Please output the listing below character for character and omit the images.

■ ■ ■

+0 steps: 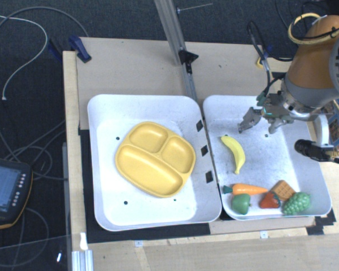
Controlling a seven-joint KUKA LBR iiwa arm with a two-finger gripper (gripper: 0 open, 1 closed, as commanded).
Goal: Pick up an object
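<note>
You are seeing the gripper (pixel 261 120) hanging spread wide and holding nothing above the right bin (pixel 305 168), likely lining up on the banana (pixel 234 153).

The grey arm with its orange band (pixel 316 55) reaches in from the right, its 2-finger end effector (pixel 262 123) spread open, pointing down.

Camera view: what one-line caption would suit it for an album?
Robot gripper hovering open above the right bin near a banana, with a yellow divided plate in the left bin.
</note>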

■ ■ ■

COMPLETED EXERCISE:
+0 steps: 
Controlling a seven-joint KUKA LBR iiwa arm with a two-finger gripper (gripper: 0 open, 1 closed, as commanded).
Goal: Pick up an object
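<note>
You are seeing the gripper (pixel 261 120) hanging spread wide and holding nothing above the right bin (pixel 305 168), likely lining up on the banana (pixel 234 153).

The grey arm with its orange band (pixel 316 55) reaches in from the right, its 2-finger end effector (pixel 262 123) spread open, pointing down.

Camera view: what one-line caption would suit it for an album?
Robot gripper hovering open above the right bin near a banana, with a yellow divided plate in the left bin.
</note>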

No further output is needed for the exercise.